According to the most recent census data, Newport has been losing families at an alarming rate. In 1990, 56 percent of households in the city were made up of families, accounting for 6,298 of the city's roughly 10,600 households. By 2000, that number had dropped to 5,646, or 48 percent of total households. The most recent numbers show that today, just 4,933 households, or 46 percent, live in family households.
By comparison, 67 percent of households were comprised of families in Jamestown, while household families made up 62 of households of Middletown, 69 percent in Portsmouth, and 70 percent in North Kingstown.
s this a place where we want to encourage families to live, or is it a place where we want bars to have free reign for four months out of the year.
A few years ago, the administration made a concerted effort to crack down on party houses that had begun springing up in the Yachting Village, Fifth Ward, and Historic Hill.
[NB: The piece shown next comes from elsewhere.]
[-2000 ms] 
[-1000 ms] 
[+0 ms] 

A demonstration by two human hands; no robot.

For the most part, they made remarkable progress.
In any tourist town, balancing the needs of businesses with those of year-round residents requires constant attention and reasoned common sense. While it might not be the purview of individual boards and commissions to tackle the problem of late night revelry, they're also not powerless. Indeed, more than most, the volunteers who serve the city on the municipal level can have a real impact on the quality of life in Newport for both businesses and residents.
It's hard not to be sympathetic toward employers such as the Quinns, who have only proven themselves to be good neighbors and good business owners.
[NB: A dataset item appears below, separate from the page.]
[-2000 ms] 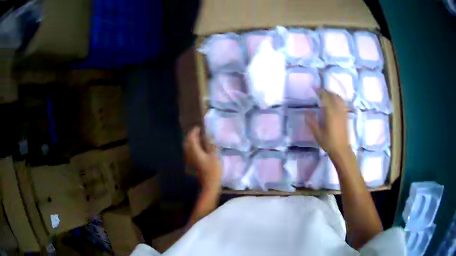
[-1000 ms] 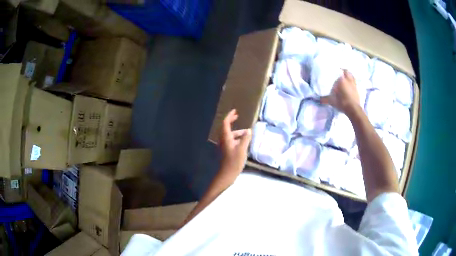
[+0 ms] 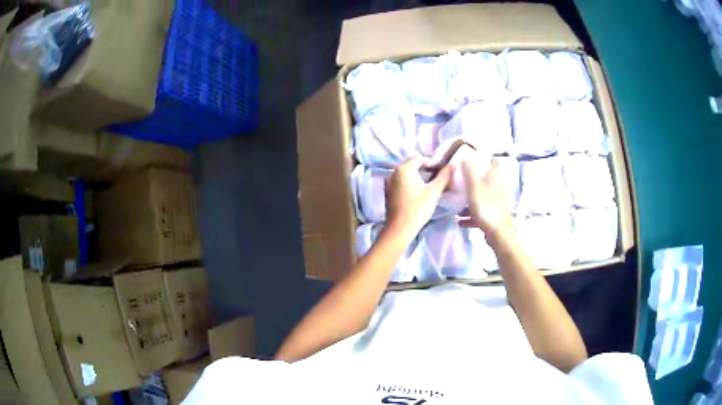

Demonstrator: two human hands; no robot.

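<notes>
A large open carton stands in front of me, filled with rows of wrapped units in whitish crinkled bags. My left hand and my right hand are close together over the middle-left of the carton. Both hold one wrapped unit between them, its bag bunched at the fingers. A dark curved edge shows at the bag's top; what it is I cannot tell. The hands hide part of this unit and of those below it.
Two clear blister trays lie on the green bench at right. A blue crate and brown cartons are on the floor at left. The carton's flaps fold outward at the left and far sides.
My left hand has come from the carton's left edge to the units inside. My right hand has moved left to meet it. The carton looks squarer in view, after appearing tilted one second ago.
</notes>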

However, as we saw on Monday, decisions that are made in accordance with the letter of an ordinance may not fit with the spirit of a neighborhood.
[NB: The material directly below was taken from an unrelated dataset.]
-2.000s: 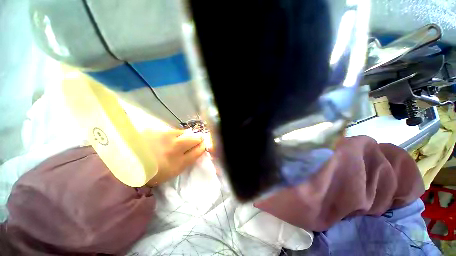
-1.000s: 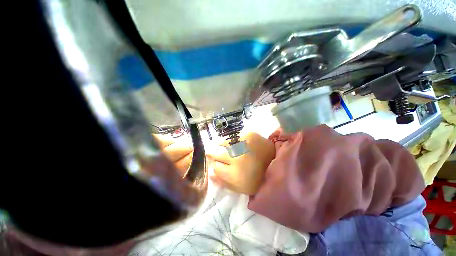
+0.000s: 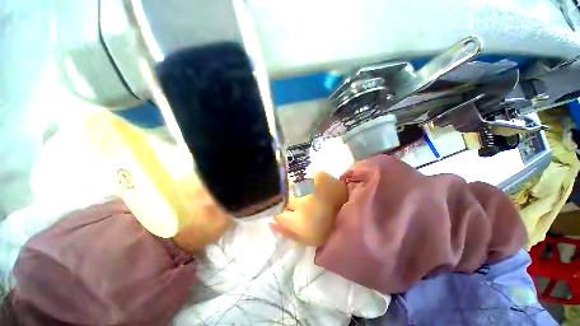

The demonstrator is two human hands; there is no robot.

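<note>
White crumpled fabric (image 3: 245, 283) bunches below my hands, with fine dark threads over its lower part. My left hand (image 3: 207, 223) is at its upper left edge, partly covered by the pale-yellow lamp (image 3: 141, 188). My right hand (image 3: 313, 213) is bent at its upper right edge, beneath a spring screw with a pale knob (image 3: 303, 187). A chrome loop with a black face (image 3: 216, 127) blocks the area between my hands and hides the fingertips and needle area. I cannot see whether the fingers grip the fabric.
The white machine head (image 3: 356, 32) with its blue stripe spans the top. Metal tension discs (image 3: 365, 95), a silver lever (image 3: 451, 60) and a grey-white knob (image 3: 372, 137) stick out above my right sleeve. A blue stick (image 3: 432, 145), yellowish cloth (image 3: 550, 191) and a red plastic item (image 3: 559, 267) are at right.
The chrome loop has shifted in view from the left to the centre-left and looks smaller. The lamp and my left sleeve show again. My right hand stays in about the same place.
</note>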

Aside from the residents, there are other businesses to also consider – be they those who might be negatively impacted, or those who might seek to take advantage of past precedent to push the envelope of what's acceptable to the city even further.
We should not act as if there is a wall between the homes and the people who live in the residential area just inches away.
Yes, areas like Lower Thames and Spring Street are zoned for commercial and limited business use. But they're also entwined in residential neighborhoods. Being able to live downtown, to leave the car in the driveway and walk to work, to dinner, or to the market, is attractive to a wide spectrum of people.
This, to many, is the beauty of Newport.
In the latest draft of the city's Comprehensive Land Use Plan, much emphasis is devoted to economic development. When it's approved, attracting businesses, and making Newport not only a place to work, but also live, will likely become a driving focus across City Hall.
To whit, in the city's FY2012-13 budget, City Manager Jane Howington has included a late addendum, reserving a line item for the position of Economic Developer.
We're on the right track. But let's not lose sight of the need to balance our economic needs with the need to attract and retain the young families that are so vital to our community.